- **Task prompt**
Return every entry below exactly as written, minus the pictures.

··········

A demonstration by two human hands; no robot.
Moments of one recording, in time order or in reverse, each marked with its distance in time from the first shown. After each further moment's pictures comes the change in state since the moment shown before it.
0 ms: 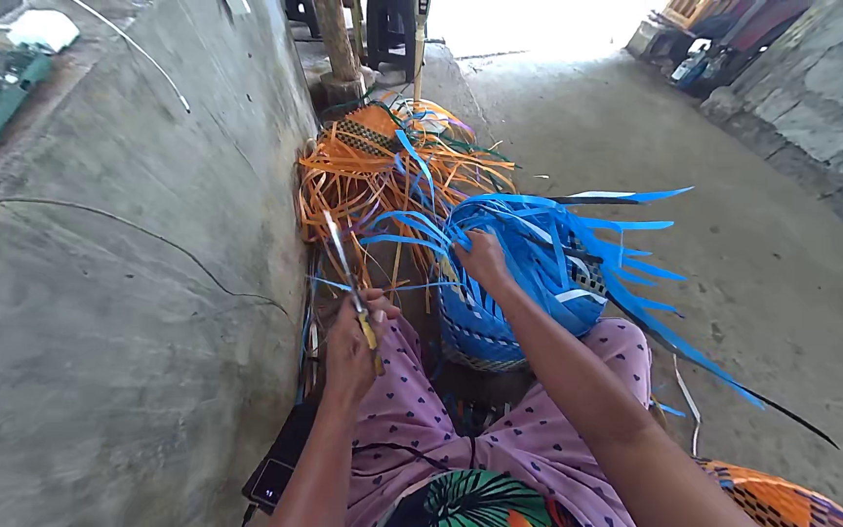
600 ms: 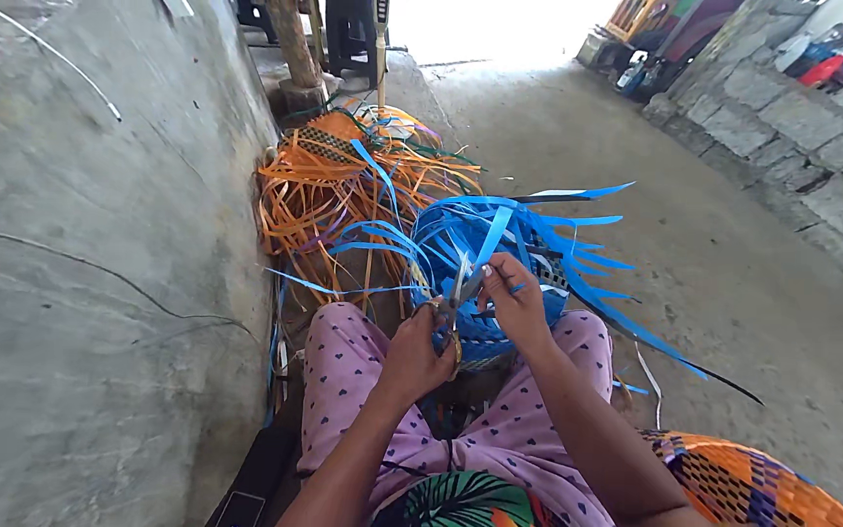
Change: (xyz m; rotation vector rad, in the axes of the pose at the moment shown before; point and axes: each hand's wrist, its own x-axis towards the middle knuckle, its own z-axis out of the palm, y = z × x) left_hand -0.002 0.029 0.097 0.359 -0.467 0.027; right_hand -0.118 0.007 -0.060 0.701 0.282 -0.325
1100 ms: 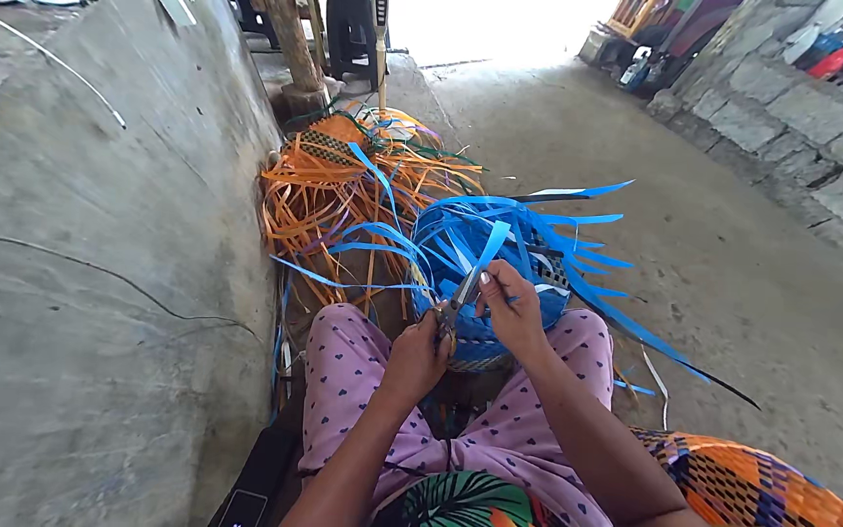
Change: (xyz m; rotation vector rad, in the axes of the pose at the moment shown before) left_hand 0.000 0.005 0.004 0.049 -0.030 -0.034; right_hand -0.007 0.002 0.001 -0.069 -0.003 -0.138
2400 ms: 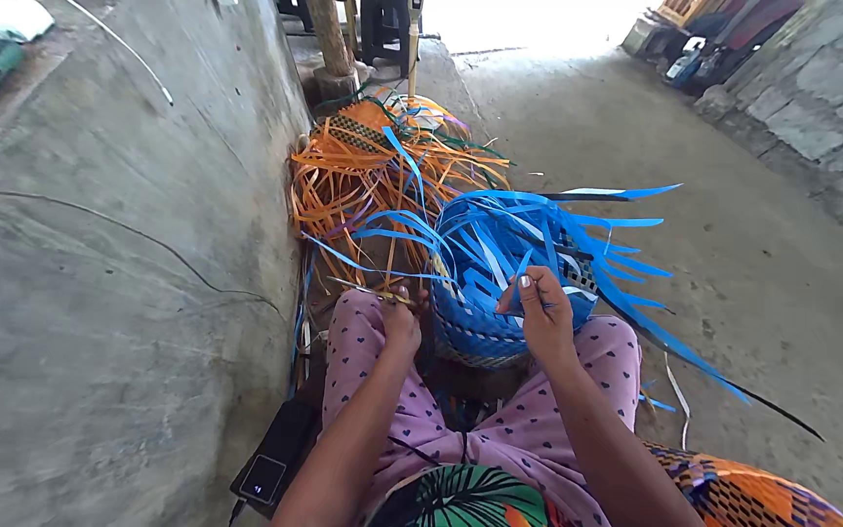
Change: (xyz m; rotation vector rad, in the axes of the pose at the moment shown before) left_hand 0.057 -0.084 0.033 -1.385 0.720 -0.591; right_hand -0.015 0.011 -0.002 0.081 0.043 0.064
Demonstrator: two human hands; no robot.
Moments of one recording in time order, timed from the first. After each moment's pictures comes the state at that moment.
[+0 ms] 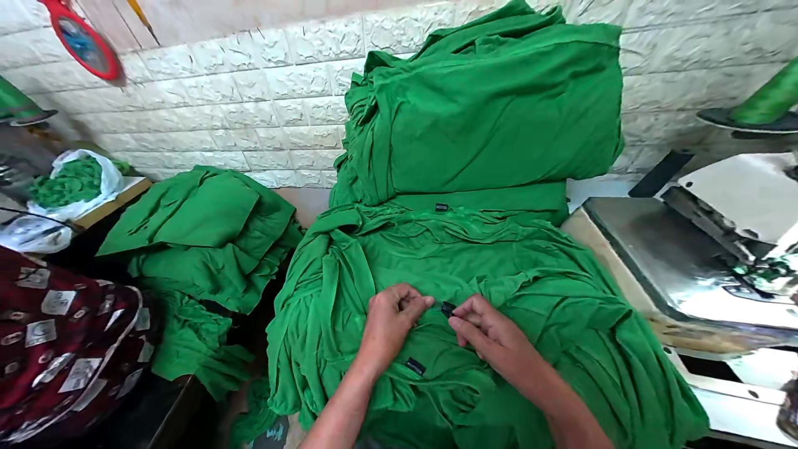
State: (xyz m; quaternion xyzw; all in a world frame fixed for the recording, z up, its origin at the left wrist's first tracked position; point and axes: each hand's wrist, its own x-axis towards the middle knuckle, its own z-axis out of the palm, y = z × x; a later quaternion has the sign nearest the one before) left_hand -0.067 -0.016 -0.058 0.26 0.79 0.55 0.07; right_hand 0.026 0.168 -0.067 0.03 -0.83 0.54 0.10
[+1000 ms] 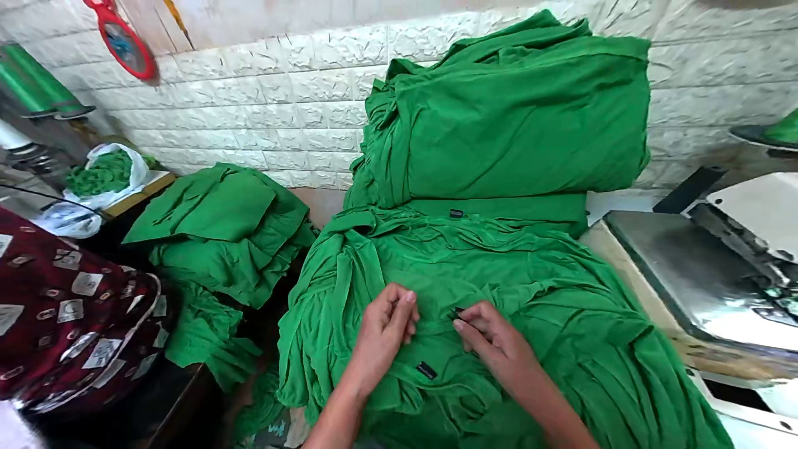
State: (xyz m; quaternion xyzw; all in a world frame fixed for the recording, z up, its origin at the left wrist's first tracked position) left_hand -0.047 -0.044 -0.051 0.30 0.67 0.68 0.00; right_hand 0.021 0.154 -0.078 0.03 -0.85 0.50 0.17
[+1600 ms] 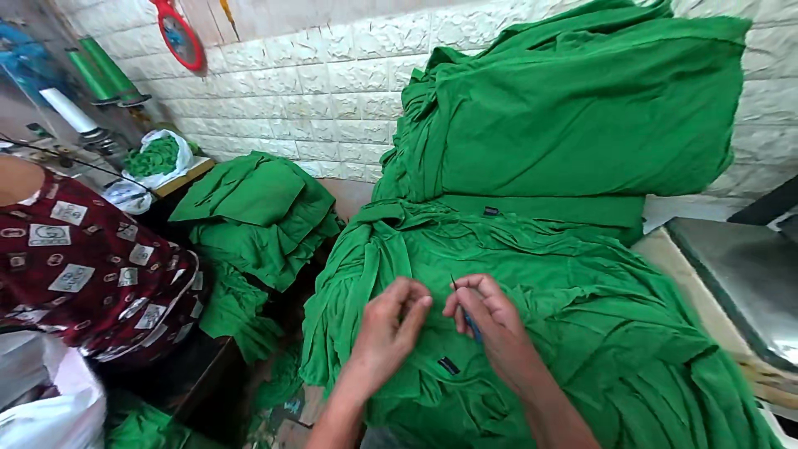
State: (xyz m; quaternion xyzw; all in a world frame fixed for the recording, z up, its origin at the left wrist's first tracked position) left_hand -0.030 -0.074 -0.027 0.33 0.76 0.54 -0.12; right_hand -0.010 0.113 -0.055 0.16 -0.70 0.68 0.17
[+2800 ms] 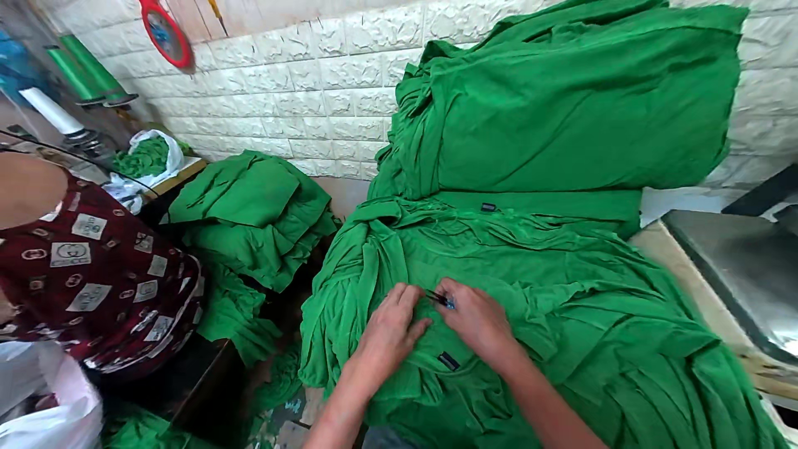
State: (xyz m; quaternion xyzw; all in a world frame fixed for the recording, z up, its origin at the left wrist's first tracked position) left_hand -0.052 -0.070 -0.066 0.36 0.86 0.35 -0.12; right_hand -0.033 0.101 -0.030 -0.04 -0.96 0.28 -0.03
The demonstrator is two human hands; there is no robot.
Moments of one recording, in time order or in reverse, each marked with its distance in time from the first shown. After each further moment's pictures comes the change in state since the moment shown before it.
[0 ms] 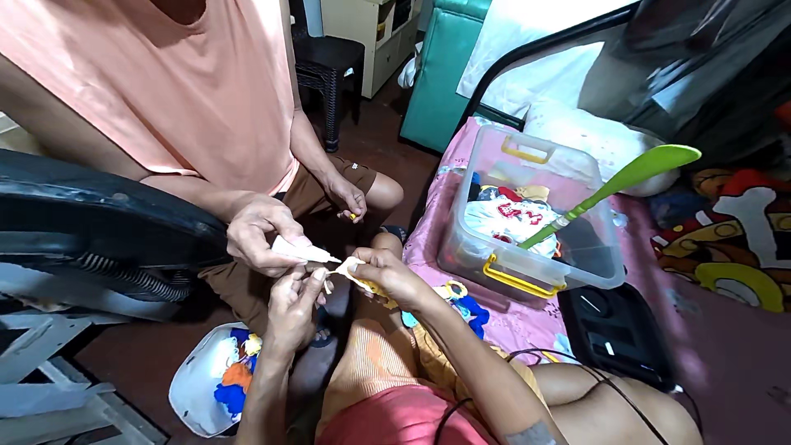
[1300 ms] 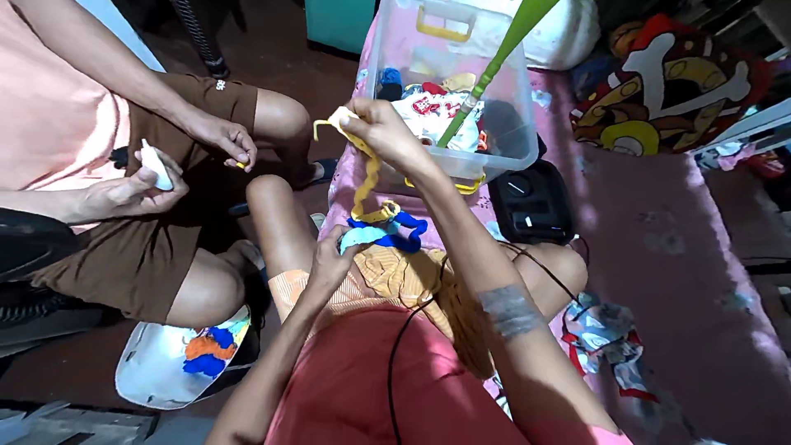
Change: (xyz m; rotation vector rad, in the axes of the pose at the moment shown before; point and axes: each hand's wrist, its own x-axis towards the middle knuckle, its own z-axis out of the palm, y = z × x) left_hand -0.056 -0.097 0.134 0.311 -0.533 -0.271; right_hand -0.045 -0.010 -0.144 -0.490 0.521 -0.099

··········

- **Answer space**
A demonstration by two human hands; no robot.
Moments of one recording, in time order or in reverse, each marked with its distance in time from the first shown. After each further moment's pictures comes the change in state since the moment shown before it.
0 ms: 
600 ms: 
Change: (xyz m; rotation vector rad, in the axes of the pose at the moment shown before; point and axes: each hand's wrist, its own x-axis towards the middle knuckle, its own z-axis out of the palm, y = z × x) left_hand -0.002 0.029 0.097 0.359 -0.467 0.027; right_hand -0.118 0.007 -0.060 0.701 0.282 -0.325
1100 ms: 
Change: (xyz m; rotation vector rad, in the axes of the pose at the moment shown before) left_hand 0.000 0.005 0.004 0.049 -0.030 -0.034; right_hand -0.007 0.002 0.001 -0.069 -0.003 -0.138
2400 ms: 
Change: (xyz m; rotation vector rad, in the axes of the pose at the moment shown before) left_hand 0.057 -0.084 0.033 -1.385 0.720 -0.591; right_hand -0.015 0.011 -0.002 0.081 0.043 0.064
Demonstrator: two human hands; no robot.
Moments of one recording in time order, timed from the first. After each moment's pictures comes the state at that moment.
[+0 ms] 
State: (xyz m; quaternion xyzw; all in a world frame fixed for the recording, z up, its origin at the left wrist's first tracked position; point and axes: each hand's wrist, its own x-axis towards the middle knuckle, its own z-axis out of the palm, y = z × x; a later quaternion has the sign nearest the one before) left_hand -0.067 -0.016 -0.058 0.26 0.79 0.55 0.07; right_hand 0.026 0.168 -0.067 0.03 -0.83 0.54 0.10
[+1000 ms] 
State: (xyz m; quaternion xyzw; all in a world frame fixed for the recording, z up, its origin at the left wrist's first tracked position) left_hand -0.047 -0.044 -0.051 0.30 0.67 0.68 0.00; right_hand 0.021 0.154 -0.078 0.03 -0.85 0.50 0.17
[+1600 ms] 
State: (xyz m; quaternion xyzw; all in a world frame fixed for the recording, z up, its origin at the left wrist's first tracked position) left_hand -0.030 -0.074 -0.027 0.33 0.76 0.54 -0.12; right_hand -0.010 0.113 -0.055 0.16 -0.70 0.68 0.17
[+2800 ms] 
State: (xyz m; quaternion xyzw; all in a world frame fixed for the recording, z up, its origin at the left wrist's first tracked position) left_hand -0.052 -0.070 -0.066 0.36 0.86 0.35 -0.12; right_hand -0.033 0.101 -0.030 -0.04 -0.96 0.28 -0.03
The demonstrator is two human hands; there is no robot.
Moments of one recording, in time order or in reverse, each marked with its distance in time from the first shown. After each further moment's pictures comes the change in state since the moment shown before it.
[0 ms] 
[1300 ms] 
Change: (xyz m; rotation vector rad, in the axes of the pose at the moment shown before; point and axes: each hand's wrist, its own x-axis towards the middle knuckle, its own z-axis out of the palm, y = z × x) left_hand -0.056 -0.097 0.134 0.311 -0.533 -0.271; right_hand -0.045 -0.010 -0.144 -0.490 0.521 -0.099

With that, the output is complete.